--- Records for this exercise Enclosed Below ---
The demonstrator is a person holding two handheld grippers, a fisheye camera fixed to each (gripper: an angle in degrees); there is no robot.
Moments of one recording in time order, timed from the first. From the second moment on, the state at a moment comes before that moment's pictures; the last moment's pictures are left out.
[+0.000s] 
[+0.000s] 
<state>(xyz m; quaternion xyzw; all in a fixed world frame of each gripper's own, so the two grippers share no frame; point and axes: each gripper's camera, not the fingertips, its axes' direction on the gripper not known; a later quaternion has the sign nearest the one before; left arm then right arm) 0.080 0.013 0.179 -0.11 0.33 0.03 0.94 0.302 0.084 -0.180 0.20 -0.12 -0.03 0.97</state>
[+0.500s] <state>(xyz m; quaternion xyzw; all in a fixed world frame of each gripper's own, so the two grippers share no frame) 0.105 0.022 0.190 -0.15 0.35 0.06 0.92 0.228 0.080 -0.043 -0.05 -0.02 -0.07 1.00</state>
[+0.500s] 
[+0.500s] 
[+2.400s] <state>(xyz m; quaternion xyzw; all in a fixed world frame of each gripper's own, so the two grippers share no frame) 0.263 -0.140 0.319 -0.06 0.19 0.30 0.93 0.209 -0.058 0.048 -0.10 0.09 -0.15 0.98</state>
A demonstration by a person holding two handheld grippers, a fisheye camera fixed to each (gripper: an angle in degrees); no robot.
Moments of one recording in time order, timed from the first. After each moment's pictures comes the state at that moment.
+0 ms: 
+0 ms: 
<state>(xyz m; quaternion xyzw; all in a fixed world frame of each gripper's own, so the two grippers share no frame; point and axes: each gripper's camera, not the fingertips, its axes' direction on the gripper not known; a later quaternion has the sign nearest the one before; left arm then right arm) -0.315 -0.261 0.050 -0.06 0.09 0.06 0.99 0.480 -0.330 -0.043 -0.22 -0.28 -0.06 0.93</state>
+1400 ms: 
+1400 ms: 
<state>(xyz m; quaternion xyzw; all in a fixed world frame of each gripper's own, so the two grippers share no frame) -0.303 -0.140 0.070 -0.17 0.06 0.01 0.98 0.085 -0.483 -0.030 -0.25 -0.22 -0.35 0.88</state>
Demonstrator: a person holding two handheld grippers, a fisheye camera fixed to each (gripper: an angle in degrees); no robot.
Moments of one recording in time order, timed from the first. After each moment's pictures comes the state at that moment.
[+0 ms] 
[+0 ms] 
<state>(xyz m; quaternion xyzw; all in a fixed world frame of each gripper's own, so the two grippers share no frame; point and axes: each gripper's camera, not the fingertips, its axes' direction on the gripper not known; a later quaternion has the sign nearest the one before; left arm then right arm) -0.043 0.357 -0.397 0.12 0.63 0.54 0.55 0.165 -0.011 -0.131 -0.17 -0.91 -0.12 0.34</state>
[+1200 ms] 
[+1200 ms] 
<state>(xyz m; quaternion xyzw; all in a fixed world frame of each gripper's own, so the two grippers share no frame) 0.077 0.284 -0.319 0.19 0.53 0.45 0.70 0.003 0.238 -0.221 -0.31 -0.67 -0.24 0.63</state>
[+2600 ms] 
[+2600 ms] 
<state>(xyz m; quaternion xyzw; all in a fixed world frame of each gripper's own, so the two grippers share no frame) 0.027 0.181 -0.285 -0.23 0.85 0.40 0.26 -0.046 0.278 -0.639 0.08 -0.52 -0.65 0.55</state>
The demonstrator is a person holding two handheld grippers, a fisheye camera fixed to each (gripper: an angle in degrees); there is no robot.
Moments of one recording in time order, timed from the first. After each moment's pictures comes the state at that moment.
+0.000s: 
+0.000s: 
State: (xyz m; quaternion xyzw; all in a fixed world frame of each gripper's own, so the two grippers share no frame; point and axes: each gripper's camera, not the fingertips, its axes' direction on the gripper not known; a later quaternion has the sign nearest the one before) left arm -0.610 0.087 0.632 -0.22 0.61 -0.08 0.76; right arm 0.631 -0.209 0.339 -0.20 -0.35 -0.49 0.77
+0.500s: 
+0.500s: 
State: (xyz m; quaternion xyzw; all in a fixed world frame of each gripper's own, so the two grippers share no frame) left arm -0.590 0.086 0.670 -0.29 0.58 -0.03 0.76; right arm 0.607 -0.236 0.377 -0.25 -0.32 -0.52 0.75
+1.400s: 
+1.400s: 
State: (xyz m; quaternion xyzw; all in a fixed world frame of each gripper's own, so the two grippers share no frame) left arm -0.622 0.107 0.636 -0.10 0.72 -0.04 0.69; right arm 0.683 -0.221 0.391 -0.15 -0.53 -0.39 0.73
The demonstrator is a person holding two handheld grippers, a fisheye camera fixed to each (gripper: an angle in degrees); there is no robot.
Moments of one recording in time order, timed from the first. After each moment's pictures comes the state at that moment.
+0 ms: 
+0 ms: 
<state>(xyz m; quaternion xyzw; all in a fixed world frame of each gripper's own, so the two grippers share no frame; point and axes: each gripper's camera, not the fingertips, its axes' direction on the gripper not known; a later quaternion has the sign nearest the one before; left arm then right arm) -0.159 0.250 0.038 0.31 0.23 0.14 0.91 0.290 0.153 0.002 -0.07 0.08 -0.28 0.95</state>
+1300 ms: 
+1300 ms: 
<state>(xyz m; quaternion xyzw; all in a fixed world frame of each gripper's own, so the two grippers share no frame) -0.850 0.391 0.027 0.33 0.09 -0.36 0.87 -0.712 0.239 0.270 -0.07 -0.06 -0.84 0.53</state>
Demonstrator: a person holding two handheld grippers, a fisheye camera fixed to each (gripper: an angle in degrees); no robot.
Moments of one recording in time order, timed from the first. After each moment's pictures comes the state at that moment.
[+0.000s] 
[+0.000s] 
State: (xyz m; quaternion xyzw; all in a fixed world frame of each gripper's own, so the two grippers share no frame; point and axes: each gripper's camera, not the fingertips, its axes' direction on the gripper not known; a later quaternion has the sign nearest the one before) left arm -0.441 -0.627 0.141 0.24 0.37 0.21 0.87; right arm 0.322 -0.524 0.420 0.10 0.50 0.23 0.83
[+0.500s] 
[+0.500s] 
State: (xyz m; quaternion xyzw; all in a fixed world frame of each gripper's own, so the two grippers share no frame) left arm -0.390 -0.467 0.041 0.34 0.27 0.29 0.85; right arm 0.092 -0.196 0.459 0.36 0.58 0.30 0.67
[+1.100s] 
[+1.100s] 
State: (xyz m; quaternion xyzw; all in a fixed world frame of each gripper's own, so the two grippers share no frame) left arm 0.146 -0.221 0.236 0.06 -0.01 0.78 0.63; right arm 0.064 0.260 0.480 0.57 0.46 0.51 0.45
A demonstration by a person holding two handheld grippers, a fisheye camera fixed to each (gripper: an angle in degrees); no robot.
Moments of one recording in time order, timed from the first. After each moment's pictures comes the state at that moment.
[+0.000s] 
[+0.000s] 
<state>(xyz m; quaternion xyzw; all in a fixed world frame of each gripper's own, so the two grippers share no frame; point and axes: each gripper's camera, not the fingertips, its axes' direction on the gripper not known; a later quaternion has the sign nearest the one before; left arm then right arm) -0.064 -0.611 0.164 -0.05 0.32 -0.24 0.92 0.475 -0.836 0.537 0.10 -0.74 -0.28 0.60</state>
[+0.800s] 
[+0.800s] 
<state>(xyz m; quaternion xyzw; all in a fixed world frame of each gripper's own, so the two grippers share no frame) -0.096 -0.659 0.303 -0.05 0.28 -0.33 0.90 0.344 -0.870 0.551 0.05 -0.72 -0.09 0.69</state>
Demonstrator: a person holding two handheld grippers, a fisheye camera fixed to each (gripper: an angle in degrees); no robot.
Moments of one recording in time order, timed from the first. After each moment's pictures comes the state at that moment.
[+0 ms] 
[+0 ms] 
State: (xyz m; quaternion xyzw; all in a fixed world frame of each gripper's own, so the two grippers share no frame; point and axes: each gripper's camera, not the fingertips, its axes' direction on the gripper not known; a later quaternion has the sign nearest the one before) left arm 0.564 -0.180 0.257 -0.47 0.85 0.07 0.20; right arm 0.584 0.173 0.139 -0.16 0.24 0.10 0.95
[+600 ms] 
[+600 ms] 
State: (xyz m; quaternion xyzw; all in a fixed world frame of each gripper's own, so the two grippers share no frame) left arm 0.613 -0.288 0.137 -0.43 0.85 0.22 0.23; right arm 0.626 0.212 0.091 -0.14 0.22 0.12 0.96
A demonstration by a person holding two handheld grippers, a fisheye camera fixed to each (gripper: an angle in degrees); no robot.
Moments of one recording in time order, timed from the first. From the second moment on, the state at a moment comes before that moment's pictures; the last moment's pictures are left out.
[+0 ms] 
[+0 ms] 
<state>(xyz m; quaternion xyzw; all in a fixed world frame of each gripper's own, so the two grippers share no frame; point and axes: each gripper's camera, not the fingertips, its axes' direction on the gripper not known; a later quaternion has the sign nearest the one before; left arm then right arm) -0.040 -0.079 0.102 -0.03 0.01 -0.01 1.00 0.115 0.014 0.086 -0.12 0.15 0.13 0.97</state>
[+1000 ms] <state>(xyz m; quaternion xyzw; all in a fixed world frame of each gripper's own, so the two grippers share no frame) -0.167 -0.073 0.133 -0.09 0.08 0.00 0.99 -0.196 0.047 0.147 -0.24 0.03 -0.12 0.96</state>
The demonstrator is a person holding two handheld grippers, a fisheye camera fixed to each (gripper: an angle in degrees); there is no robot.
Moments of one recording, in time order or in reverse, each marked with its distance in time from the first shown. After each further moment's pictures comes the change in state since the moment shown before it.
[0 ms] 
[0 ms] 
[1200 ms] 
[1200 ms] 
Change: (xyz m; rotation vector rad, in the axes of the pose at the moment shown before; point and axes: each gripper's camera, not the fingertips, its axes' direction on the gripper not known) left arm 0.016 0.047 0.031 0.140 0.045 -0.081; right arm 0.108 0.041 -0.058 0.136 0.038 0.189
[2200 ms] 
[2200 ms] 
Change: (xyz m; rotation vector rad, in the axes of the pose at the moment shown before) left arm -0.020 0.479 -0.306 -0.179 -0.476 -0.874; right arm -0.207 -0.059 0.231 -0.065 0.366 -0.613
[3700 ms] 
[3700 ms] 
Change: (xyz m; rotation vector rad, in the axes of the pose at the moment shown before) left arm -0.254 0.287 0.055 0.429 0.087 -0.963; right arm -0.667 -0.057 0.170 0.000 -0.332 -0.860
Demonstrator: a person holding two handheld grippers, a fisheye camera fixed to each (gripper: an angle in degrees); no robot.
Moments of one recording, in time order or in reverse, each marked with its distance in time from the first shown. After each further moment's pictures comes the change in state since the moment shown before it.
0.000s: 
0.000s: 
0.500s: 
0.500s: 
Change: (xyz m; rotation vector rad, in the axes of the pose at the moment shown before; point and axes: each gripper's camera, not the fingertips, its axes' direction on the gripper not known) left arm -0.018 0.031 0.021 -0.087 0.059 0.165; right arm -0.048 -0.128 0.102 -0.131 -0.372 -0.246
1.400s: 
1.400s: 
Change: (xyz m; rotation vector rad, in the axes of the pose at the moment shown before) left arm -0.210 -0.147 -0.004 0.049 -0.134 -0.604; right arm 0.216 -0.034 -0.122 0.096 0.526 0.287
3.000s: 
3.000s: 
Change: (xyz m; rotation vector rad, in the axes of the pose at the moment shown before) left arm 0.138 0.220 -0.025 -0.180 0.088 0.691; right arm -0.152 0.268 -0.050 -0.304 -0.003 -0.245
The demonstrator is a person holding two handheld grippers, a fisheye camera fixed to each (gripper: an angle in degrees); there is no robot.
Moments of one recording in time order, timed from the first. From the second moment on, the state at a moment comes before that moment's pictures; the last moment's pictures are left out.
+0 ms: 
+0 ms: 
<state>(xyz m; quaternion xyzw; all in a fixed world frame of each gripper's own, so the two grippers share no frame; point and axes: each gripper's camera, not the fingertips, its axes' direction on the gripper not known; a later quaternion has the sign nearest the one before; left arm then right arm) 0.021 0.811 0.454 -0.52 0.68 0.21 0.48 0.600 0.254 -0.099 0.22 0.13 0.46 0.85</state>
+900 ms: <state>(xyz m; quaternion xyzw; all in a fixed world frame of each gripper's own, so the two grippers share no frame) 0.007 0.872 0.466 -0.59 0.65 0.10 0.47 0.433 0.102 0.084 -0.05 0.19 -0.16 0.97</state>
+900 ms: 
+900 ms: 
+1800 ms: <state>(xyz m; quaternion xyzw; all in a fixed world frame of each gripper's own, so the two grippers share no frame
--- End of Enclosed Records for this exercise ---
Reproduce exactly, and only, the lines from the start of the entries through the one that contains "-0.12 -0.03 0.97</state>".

Response to this exercise:
The demonstrator is a person holding two handheld grippers, a fisheye camera fixed to each (gripper: an angle in degrees); there is no robot.
Moments of one recording in time order, timed from the first. From the second moment on, the state at a moment comes before that moment's pictures; the last moment's pictures are left out.
[+0.000s] 
[+0.000s] 
<state>(xyz m; quaternion xyzw; all in a fixed world frame of each gripper's own, so the two grippers share no frame; point and axes: each gripper's camera, not the fingertips, its axes' direction on the gripper not known; a later quaternion has the sign nearest the one before; left arm then right arm) 0.080 0.013 0.179 -0.11 0.33 0.03 0.94 0.302 0.084 -0.180 0.20 -0.12 -0.03 0.97</state>

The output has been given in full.